- What is being asked -
Transcribe the listing precisely, entry by entry.

- Raw data -

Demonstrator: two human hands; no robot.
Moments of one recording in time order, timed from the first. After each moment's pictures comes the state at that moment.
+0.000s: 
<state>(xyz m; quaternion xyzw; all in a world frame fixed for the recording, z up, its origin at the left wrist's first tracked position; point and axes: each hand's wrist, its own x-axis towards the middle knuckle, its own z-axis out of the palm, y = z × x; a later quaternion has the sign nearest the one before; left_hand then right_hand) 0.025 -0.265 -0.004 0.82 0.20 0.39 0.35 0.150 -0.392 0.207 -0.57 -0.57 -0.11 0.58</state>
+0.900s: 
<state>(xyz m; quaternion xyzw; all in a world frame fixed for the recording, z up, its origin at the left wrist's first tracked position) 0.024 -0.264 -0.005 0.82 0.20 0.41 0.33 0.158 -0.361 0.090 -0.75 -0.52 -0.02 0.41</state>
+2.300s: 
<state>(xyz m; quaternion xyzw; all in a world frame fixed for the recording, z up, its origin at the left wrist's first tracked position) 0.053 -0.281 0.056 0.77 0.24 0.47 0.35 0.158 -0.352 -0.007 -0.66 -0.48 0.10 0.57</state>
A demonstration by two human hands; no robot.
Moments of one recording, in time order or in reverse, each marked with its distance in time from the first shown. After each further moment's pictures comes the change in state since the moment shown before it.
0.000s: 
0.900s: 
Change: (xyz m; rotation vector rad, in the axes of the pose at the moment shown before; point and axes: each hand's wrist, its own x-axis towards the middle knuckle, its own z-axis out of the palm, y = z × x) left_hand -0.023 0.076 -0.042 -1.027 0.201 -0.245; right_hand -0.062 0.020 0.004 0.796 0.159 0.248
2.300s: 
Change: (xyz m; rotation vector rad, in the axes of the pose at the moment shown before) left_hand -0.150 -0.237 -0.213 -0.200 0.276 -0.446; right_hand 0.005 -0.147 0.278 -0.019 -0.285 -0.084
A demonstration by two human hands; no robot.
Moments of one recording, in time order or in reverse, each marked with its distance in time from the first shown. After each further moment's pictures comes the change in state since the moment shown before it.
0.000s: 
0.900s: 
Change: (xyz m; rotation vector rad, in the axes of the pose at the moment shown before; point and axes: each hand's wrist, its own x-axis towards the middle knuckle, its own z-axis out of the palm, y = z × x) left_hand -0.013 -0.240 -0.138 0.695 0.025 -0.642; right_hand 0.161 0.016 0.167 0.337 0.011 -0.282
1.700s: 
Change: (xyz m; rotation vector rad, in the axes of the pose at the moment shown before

- Solution to the problem -
Demonstrator: two human hands; no robot.
Moments of one recording in time order, timed from the first. After each moment's pictures comes the state at that moment.
+0.000s: 
<state>(xyz m; quaternion xyzw; all in a world frame fixed for the recording, z up, its origin at the left wrist's first tracked position; point and axes: each hand's wrist, its own x-axis towards the middle knuckle, its own z-axis out of the palm, y = z × x; a later quaternion has the sign nearest the one before; left_hand then right_hand) 0.025 -0.265 -0.004 0.82 0.20 0.39 0.35 0.150 -0.392 0.207 -0.57 -0.57 -0.11 0.58</state>
+0.900s: 
<state>(xyz m; quaternion xyzw; all in a world frame fixed for the recording, z up, its origin at the left wrist's first tracked position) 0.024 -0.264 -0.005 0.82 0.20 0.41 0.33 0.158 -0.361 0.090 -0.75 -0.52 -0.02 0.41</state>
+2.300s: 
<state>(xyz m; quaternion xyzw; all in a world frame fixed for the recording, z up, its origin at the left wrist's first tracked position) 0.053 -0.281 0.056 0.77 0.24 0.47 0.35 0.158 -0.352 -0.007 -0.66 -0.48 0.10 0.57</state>
A demonstration by two human hands; no robot.
Moments of one recording, in time order or in reverse, each marked with its distance in time from the first shown. After each further moment's pictures comes the change in state since the moment shown before it.
0.000s: 
0.900s: 
Change: (xyz m; rotation vector rad, in the axes of the pose at the moment shown before; point and axes: each hand's wrist, its own x-axis towards the middle knuckle, its own z-axis out of the palm, y = z × x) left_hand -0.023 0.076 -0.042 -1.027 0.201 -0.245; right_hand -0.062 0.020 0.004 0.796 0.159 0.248
2.300s: 
Change: (xyz m; rotation vector rad, in the axes of the pose at the moment shown before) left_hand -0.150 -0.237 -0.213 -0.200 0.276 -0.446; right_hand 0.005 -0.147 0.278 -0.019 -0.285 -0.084
A demonstration by two human hands; no robot.
Moments of one recording, in time order or in reverse, each marked with its distance in time from the first shown. After each further moment's pictures comes the change in state since the moment shown before it.
0.000s: 
0.900s: 
Change: (xyz m; rotation vector rad, in the axes of the pose at the moment shown before; point and axes: each hand's wrist, its own x-axis towards the middle knuckle, its own z-axis out of the palm, y = z × x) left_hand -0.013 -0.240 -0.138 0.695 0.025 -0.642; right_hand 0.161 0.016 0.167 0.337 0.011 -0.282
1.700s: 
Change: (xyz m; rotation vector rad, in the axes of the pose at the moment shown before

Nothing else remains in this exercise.